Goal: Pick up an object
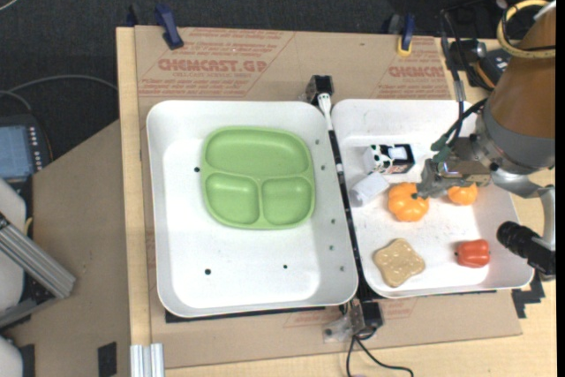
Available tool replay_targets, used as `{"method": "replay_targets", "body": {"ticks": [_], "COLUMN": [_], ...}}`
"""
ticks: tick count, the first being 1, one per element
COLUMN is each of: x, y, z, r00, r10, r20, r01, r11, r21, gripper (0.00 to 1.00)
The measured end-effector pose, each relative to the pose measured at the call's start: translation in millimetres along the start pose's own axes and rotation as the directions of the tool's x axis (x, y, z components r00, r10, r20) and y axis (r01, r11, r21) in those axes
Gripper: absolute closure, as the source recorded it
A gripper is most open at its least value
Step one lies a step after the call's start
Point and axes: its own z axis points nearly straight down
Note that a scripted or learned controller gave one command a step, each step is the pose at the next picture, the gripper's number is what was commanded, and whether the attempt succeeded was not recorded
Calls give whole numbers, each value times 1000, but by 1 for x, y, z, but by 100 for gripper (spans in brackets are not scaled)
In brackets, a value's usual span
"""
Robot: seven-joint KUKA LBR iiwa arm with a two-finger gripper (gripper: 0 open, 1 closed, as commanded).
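The right bin point(425, 114) holds several small items. An orange pumpkin-like toy point(407, 203) lies near its middle, with a smaller orange piece point(463, 193) to its right. A red pepper point(473, 253) and a tan cracker point(398, 262) rest near the front edge. A black-and-white item point(389, 158) and a pale grey piece point(369, 187) lie toward the bin's left side. My gripper point(439, 178) hangs low between the two orange items, just right of the pumpkin toy. The wrist hides its tips.
A green divided plate point(259, 177) sits in the left bin point(173, 216). The arm's grey body with its orange band point(525, 101) covers the right bin's far right side. Clamps and cables stand along the bench's back edge.
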Motion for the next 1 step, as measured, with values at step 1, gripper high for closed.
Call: {"method": "replay_targets", "body": {"ticks": [1], "x": [71], "y": [1], "z": [-31], "r00": [1000], "r10": [-1], "r20": [0], "r01": [1], "r11": [1000], "r21": [-3], "gripper": [100]}}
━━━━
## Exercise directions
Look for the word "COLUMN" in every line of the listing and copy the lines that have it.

## Exercise answer
Available tool replay_targets, used as `{"method": "replay_targets", "body": {"ticks": [_], "COLUMN": [_], ...}}`
COLUMN is each of: x, y, z, r00, r10, r20, r01, r11, r21, gripper (0.00 to 1.00)

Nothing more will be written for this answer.